Monday, March 29, 2010

The Importance of Self-Esteem For The Workplace

I’d like to share some quotes from Jay Conrad Levinson, The Guerrilla marketing Guru:
•On average, around the world, an innovation in digital technology is copyrighted every three seconds. That’s no misprint; that’s a fact.
•More than half of many companies’ revenues, from technology to food service to banking, come from products and services that didn’t exist two years ago.
•On average,multi-national corporations listed on the New York and Tokyo stock exchanges lose half their customers within five years, half their employees every four years, and half their investors in less than one year.
With that kind of change, and it’s growing, we need something strong to respond to this

And the strongest response is an organizational culture that supports high performance, personal accountability and the creative initiative needed to manage change. That organizational culture is the same as an organizational culture that supports self-esteem.

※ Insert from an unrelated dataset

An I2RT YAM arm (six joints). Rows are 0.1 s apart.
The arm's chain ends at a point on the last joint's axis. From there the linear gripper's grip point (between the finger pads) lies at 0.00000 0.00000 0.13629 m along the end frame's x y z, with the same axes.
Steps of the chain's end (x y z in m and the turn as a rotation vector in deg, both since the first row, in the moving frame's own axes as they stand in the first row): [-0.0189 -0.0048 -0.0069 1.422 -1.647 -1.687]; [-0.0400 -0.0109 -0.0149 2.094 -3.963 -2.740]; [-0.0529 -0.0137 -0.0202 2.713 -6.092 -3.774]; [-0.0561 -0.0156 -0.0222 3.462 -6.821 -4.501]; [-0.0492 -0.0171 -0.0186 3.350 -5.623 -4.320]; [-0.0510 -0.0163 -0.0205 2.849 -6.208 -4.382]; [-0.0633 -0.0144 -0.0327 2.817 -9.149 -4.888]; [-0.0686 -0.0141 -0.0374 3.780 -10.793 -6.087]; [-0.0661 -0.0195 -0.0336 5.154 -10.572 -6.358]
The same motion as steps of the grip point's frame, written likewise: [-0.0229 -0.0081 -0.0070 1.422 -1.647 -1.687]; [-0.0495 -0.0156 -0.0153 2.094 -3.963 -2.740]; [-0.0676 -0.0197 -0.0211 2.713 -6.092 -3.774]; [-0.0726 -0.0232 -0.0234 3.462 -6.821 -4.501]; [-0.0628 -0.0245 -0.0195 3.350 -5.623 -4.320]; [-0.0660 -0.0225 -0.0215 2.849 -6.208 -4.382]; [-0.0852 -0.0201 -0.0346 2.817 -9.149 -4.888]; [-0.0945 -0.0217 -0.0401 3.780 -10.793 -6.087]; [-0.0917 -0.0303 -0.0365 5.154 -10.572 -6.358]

The same conditions for self-esteem are the same conditions for:
Innovation And Creativity
High Performance Behaviors
Change Readiness
Bringing Out The Best In People
Operating Better Under Pressure

Highly effective leadership cannot happen without high self-esteem. And, by the way, if you’re thinking that your self-esteem is already pretty high, I guarantee you, it can be higher. Just as there is no limit to the amount of joy one has there is no limit to the amount of self-esteem that an individual can have. Hopefully, they are both life long pursuits.

By self-esteem I mean the experience of being competent to cope with the basic challenges of life and of being worthy of happiness. This means trust in your ability to think, learn, make appropriate decisions, and respond effectively to new conditions. Behavior is a reflection of self-esteem and a mind that does not trust itself cannot produce decisive action.

So what are some of the conditions at the workplace that support self-esteem?
-Opportunities for continual learning and upgrading of skills
-Exploration of what made superior work possible, which will increase the chance it will happen again
-Exploration of what made mistakes happen, without blame, which will decrease the chance they will happen again
-Avoiding micromanaging, the enemy of autonomy and creativity
-Keeping managers focused on what needs to be done instead of on personalities
-Encouraging frankness, candor and nondefensiveness
-Clear and firm performance standards
-Support of perseverance
-Promotions based on merit rather then seniority
-A safe environment for disagreement
-The clear message that interest is in solutions, not in blaming or excuses
-Providing enough resources, information and authority to people so that they can do their jobs
-Measuring results against clearly defined objectives
-Acknowledging mistakes and letting the appropriate people take responsibility for them

There are more, and I’m sure you can think of some as well. But in this time of rapid and continual change, it is essential to realize that paying attention to self-esteem is essential to having a competitive edge.